Section 15 of the act was repealed by section 1 of, and the schedule to, the Statute Law Revision Act 1963, which came into force on 31 July 1963.

Sections 10 and 36 of the act were repealed, and further words in sections 9 and 11 were repealed, by schedule 3 to the Public Works Loans Act 1964. Sections 3, 40, 49 and 56, and the first schedule, together with further words in sections 5 and 9, were repealed by schedule 6 part II to the National Loans Act 1968. Section 15 was repealed by the Statute Law Revision Act 1968. Section 44 was repealed by schedule 3 part I to the Theft Act 1968. Further words in section 33 were repealed by schedule 11 part IV to the Courts Act 1971. Further words in section 41 were repealed by the Statute Law (Repeals) Act 1986. Further words in section 33, and the proviso to section 57, were repealed by the Statute Law (Repeals) Act 2004.

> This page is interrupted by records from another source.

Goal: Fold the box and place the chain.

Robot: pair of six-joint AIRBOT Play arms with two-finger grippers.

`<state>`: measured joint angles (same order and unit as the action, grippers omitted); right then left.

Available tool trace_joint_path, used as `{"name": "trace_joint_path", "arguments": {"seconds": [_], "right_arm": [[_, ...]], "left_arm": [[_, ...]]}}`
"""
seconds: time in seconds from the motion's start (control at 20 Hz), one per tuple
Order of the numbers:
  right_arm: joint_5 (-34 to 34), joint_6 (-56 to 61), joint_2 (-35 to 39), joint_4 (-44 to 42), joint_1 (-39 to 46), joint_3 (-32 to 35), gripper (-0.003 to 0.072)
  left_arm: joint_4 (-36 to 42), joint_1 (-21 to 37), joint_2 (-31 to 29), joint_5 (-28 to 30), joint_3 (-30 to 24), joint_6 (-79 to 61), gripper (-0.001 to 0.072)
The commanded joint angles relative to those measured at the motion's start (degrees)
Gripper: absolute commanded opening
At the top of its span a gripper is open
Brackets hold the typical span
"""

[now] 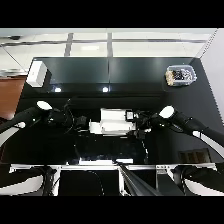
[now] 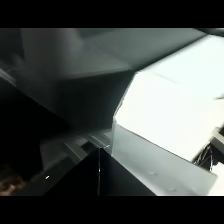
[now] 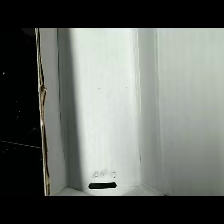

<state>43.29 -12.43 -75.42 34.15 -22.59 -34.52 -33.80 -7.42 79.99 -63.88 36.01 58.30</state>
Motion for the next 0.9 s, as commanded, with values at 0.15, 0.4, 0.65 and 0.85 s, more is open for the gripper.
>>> {"name": "trace_joint_path", "arguments": {"seconds": [0.15,0.4,0.65,0.85], "right_arm": [[0.0,0.0,0.0,0.0,0.0,-0.1,0.0086],[0.0,0.0,0.0,0.0,0.0,-0.1,0.0086],[0.0,0.0,0.0,0.0,0.0,-0.1,0.0086],[0.0,0.0,0.0,0.0,0.0,-0.1,0.0086]], "left_arm": [[3.9,0.2,0.2,-6.7,3.7,-4.1,0.0592],[4.3,-3.1,0.2,-7.2,5.7,-2.4,0.0575],[-2.4,-8.4,0.2,-6.5,10.8,3.8,0.0485],[-9.0,-12.7,0.2,-4.3,14.7,14.3,0.0403]]}}
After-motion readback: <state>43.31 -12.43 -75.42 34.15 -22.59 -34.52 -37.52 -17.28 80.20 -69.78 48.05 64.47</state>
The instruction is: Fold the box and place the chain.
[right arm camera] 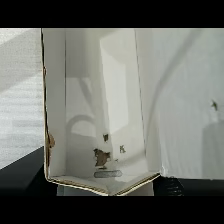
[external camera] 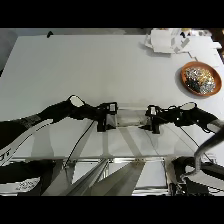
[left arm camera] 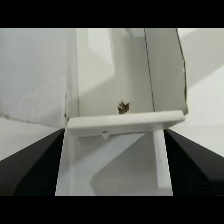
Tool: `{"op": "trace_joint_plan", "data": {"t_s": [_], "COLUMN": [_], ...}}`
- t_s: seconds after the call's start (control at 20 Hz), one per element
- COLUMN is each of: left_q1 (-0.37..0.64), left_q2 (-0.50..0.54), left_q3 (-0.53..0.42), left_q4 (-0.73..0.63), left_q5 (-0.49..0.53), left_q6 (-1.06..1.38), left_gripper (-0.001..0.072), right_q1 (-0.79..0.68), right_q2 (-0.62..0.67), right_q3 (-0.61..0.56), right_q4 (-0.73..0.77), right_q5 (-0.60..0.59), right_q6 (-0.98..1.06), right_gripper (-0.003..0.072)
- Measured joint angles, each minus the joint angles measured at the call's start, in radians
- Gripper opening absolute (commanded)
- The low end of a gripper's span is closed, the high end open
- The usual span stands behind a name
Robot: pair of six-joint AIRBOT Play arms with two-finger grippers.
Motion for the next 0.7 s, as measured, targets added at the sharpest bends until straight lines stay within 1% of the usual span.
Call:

Following the abolition of the Public Works Loan Commissioners on 25 February 2020, the Public Bodies (Abolition of Public Works Loan Commissioners) Order 2020 substituted references to the Treasury for references to the Loan Commissioners and the Public Works Loans Secretary throughout the act, and omitted section 4, the second schedule, and other spent provisions relating to the former commissioners and their staff.